In [44]:
# Copyright (c) 2024 Byeonghyeon Kim 
# github site: https://github.com/bhkim003/ByeonghyeonKim
# email: bhkim003@snu.ac.kr
 
# Permission is hereby granted, free of charge, to any person obtaining a copy of
# this software and associated documentation files (the "Software"), to deal in
# the Software without restriction, including without limitation the rights to
# use, copy, modify, merge, publish, distribute, sublicense, and/or sell copies of
# the Software, and to permit persons to whom the Software is furnished to do so,
# subject to the following conditions:
 
# The above copyright notice and this permission notice shall be included in all
# copies or substantial portions of the Software.
 
# THE SOFTWARE IS PROVIDED "AS IS", WITHOUT WARRANTY OF ANY KIND, EXPRESS OR
# IMPLIED, INCLUDING BUT NOT LIMITED TO THE WARRANTIES OF MERCHANTABILITY, FITNESS
# FOR A PARTICULAR PURPOSE AND NONINFRINGEMENT. IN NO EVENT SHALL THE AUTHORS OR
# COPYRIGHT HOLDERS BE LIABLE FOR ANY CLAIM, DAMAGES OR OTHER LIABILITY, WHETHER
# IN AN ACTION OF CONTRACT, TORT OR OTHERWISE, ARISING FROM, OUT OF OR IN
# CONNECTION WITH THE SOFTWARE OR THE USE OR OTHER DEALINGS IN THE SOFTWARE.


In [86]:
# 메인 셀

import sys
import torchvision
import os
import torch
import torch
import torch.nn as nn
import torch.nn.functional as F

import torch.optim as optim
from torch.utils.data import Dataset, DataLoader

import torchvision
import torchvision.datasets
import torchvision.transforms as transforms

import numpy as np
import matplotlib.pyplot as plt

import time



class SYNAPSE_FC_METHOD(torch.autograd.Function):
    @staticmethod
    def forward(ctx, spike_one_time, spike_now, weight, bias):
        ctx.save_for_backward(spike_one_time, spike_now, weight, bias)
        return F.linear(spike_one_time, weight, bias=bias)

    @staticmethod
    def backward(ctx, grad_output_current):
        #############밑에부터 수정해라#######
        spike_one_time, spike_now, weight, bias = ctx.saved_tensors
        
        ## 이거 클론해야되는지 모르겠음!!!!
        grad_output_current_clone = grad_output_current.clone()

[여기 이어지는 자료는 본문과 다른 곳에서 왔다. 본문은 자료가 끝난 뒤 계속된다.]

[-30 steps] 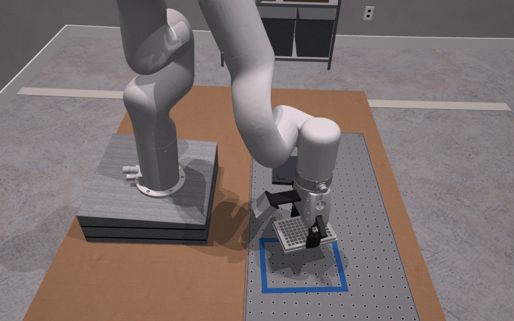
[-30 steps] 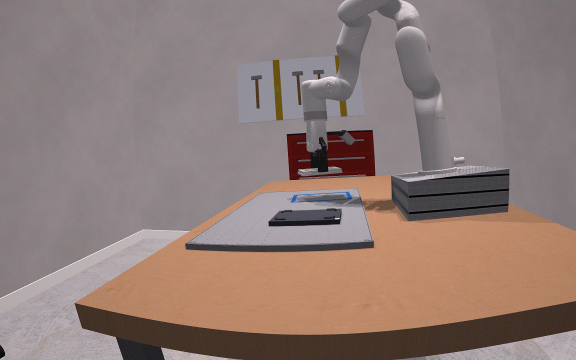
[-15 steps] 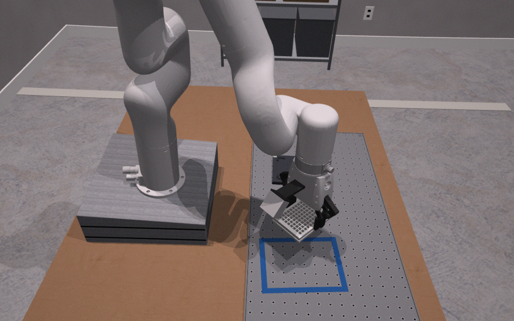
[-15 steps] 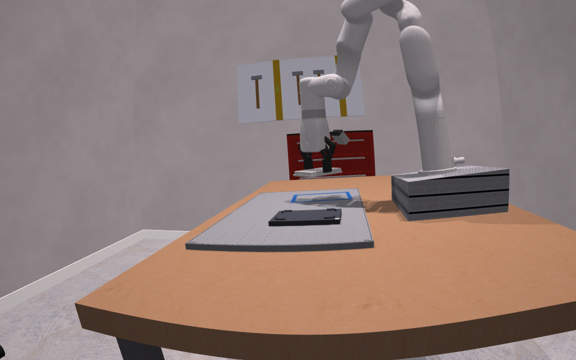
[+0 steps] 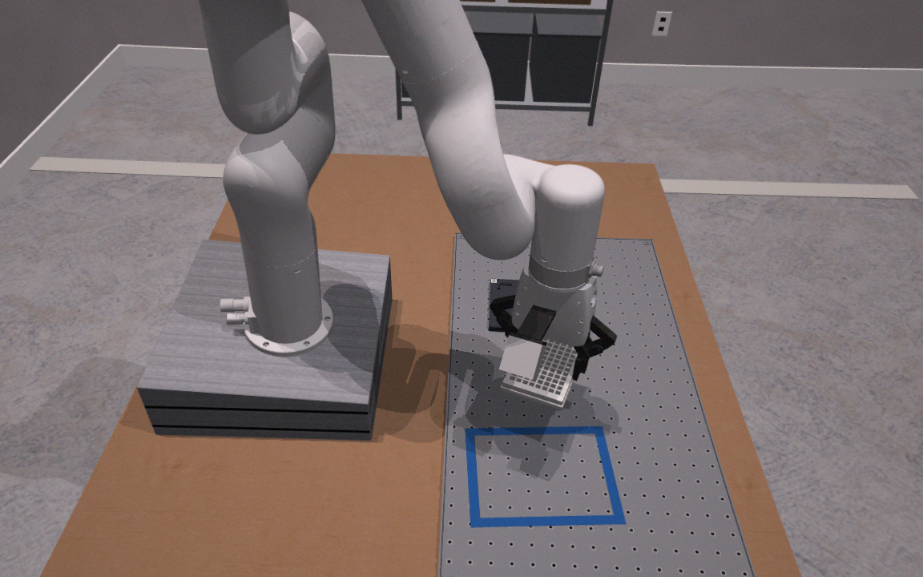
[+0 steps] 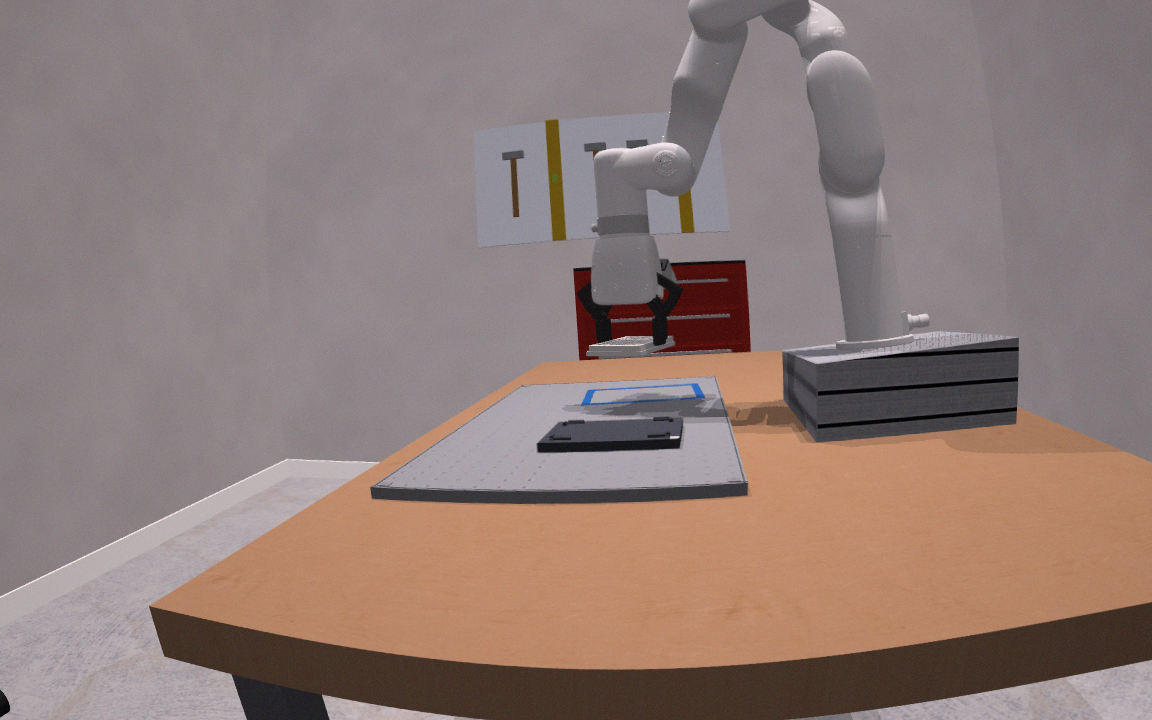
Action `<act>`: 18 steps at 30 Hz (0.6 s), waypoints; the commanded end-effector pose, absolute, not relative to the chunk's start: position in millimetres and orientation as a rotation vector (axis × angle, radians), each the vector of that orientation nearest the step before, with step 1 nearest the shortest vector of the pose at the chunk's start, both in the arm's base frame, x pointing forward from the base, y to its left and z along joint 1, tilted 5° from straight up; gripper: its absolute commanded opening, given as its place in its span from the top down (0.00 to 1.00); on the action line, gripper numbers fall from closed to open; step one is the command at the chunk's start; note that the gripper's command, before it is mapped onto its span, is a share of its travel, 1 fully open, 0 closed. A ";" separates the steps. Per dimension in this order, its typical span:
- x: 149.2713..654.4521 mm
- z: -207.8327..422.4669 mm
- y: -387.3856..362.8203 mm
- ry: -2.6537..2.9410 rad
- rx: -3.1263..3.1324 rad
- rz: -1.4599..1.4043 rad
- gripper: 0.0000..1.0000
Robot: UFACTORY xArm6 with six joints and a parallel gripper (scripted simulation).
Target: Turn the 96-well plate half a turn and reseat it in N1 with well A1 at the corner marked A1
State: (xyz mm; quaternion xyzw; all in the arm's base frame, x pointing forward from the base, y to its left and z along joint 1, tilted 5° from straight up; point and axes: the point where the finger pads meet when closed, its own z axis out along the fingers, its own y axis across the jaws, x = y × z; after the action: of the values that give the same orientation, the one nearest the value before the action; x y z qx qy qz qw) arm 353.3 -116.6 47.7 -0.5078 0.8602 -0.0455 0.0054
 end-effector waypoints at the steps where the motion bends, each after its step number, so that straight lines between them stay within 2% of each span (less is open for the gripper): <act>1: 357.8 48.8 -100.5 2.549 -1.809 -0.136 1.00; 18: 366.6 48.0 -51.1 2.036 -2.400 -0.138 1.00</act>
State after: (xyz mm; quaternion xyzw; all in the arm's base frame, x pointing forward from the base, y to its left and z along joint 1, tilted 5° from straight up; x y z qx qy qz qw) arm 362.7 -64.1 47.1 -0.7165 0.6960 -0.0463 -0.0061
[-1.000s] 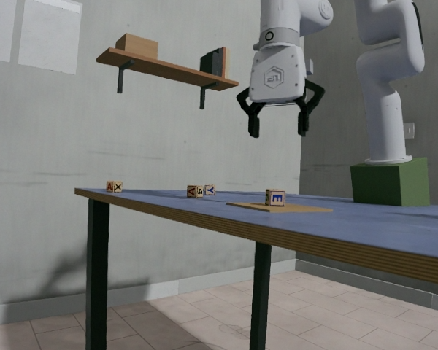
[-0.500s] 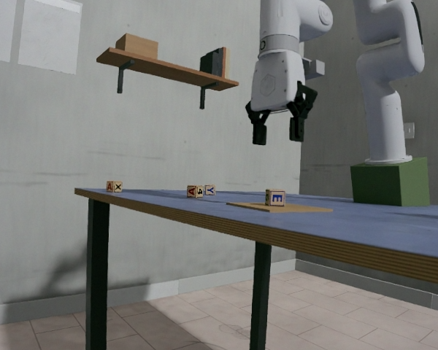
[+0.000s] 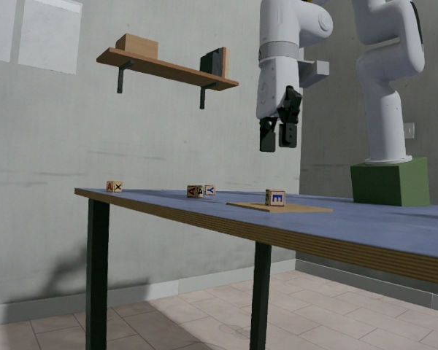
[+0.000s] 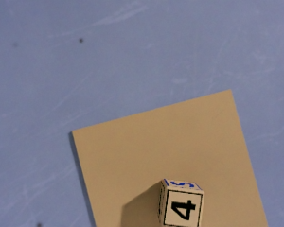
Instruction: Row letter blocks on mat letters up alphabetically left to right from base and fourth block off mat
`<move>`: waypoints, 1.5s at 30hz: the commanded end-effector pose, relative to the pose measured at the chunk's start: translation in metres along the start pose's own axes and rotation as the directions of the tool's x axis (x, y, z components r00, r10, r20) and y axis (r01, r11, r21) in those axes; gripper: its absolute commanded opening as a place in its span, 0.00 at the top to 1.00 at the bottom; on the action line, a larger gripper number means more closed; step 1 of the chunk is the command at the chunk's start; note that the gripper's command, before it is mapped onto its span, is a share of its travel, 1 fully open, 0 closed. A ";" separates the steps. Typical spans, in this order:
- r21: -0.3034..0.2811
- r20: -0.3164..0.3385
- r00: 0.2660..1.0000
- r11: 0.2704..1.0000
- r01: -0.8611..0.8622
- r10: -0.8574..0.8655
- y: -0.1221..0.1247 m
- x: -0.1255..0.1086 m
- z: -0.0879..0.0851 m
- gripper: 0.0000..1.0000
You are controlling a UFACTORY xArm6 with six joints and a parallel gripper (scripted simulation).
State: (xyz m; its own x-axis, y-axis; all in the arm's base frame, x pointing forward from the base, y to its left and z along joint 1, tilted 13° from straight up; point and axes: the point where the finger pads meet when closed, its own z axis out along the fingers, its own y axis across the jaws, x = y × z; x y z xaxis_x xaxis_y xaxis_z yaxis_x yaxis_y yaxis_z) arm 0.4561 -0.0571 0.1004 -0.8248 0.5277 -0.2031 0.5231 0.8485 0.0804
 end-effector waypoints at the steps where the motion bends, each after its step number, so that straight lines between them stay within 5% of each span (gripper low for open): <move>1: 0.011 0.012 0.993 0.993 -0.117 0.117 0.001 -0.001 0.002 0.00; 7: 0.010 0.012 0.991 0.991 -0.137 0.137 0.001 -0.001 0.003 0.00; 8: 0.010 0.012 0.991 0.991 -0.137 0.137 0.001 -0.001 0.003 0.31; 45: 0.011 0.012 0.990 0.990 -0.137 0.137 0.001 -0.001 0.011 0.31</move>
State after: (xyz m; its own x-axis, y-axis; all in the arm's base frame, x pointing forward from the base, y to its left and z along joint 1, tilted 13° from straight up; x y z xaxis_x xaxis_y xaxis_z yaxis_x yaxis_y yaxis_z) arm 0.4581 -0.0575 0.0908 -0.7433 0.6386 -0.1993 0.6341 0.7675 0.0944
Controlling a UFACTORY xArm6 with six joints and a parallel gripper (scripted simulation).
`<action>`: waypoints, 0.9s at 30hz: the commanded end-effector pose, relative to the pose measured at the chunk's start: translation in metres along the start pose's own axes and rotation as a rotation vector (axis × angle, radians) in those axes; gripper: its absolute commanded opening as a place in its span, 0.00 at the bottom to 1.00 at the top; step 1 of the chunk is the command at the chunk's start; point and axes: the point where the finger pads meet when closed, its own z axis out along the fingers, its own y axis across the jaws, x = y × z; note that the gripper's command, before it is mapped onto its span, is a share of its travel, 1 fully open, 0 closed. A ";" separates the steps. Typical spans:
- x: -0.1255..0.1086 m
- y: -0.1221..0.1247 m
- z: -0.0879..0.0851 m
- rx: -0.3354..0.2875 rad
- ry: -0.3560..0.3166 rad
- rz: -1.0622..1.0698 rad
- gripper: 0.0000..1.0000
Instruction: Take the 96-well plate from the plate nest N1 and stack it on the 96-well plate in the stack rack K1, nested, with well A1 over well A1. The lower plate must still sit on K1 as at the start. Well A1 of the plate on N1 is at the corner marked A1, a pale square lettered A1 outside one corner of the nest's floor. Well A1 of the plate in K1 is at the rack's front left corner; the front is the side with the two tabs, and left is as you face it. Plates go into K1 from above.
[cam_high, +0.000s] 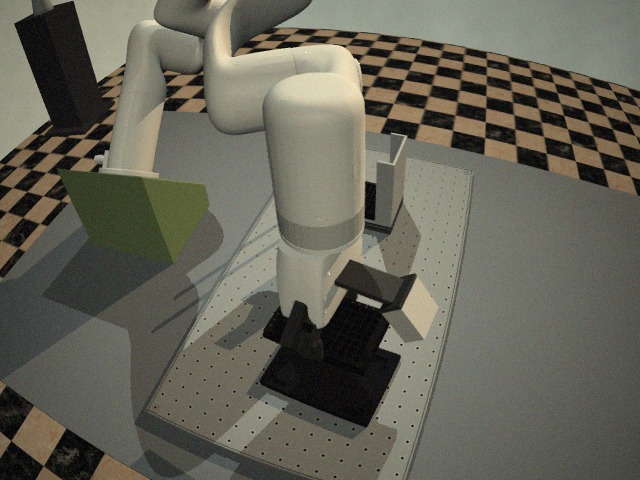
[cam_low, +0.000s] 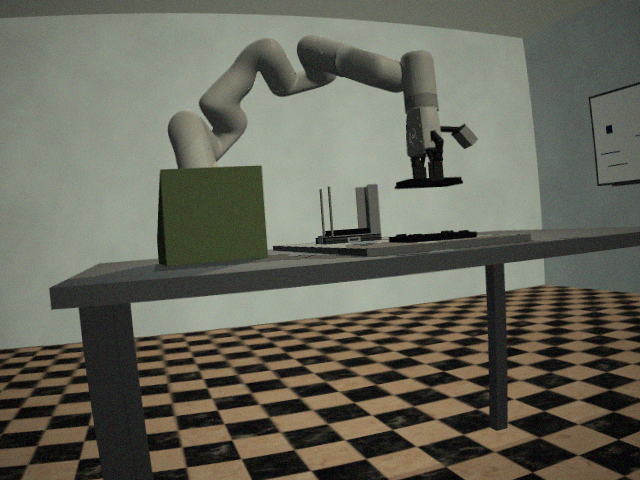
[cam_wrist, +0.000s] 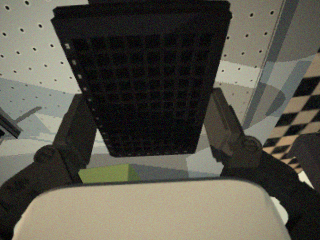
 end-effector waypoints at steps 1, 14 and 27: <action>0.001 0.000 -0.008 -0.002 0.004 -0.001 0.00; 0.001 0.000 -0.030 -0.002 0.004 -0.001 0.00; 0.001 0.000 -0.048 -0.002 0.004 -0.001 0.00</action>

        grad_input_spike = grad_weight = grad_bias = None


        if ctx.needs_input_grad[0]:
            grad_input_spike = grad_output_current_clone @ weight
        if ctx.needs_input_grad[2]:
            grad_weight = grad_output_current_clone.t() @ spike_now
        if bias is not None and ctx.needs_input_grad[3]:
            grad_bias = grad_output_current_clone.sum(0)

        return grad_input_spike, None, grad_weight, grad_bias

     
class SYNAPSE_FC(nn.Module):
    def __init__(self, in_features, out_features, trace_const1=1, trace_const2=0.7):
        super(SYNAPSE_FC, self).__init__()
        self.in_features = in_features
        self.out_features = out_features
        self.trace_const1 = trace_const1
        self.trace_const2 = trace_const2

        # self.weight = torch.randn(self.out_features, self.in_features, requires_grad=True)
        # self.bias = torch.randn(self.out_features, requires_grad=True)
        self.weight = nn.Parameter(torch.randn(self.out_features, self.in_features))
        self.bias = nn.Parameter(torch.randn(self.out_features))

    def forward(self, spike):
        # spike: [Time, Batch, Features]   
        Time = spike.shape[0]
        Batch = spike.shape[1] 
        output_current = torch.zeros(Time, Batch, self.out_features)

        # spike_detach = spike.detach().clone()
        spike_detach = spike.detach()
        spike_past = torch.zeros_like(spike_detach[0])
        spike_now = torch.zeros_like(spike_detach[0])

        for t in range(Time):
            spike_now = self.trace_const1*spike_detach[t] + self.trace_const2*spike_past
            output_current[t]= SYNAPSE_FC_METHOD.apply(spike[t], spike_now, self.weight, self.bias) 
            spike_past = spike_now

        return output_current 


class SYNAPSE_CONV_METHOD(torch.autograd.Function):
    @staticmethod
    def forward(ctx, spike_one_time, spike_now, weight, bias, stride=1, padding=1):
        ctx.save_for_backward(spike_one_time, spike_now, weight, bias, torch.tensor([stride], requires_grad=False), torch.tensor([padding], requires_grad=False))
        return F.conv2d(spike_one_time, weight, bias=bias, stride=stride, padding=padding)

    @staticmethod
    def backward(ctx, grad_output_current):
        spike_one_time, spike_now, weight, bias, stride, padding = ctx.saved_tensors
        stride=stride.item()
        padding=padding.item()
        
        ## 이거 클론해야되는지 모르겠음!!!!
        grad_output_current_clone = grad_output_current.clone()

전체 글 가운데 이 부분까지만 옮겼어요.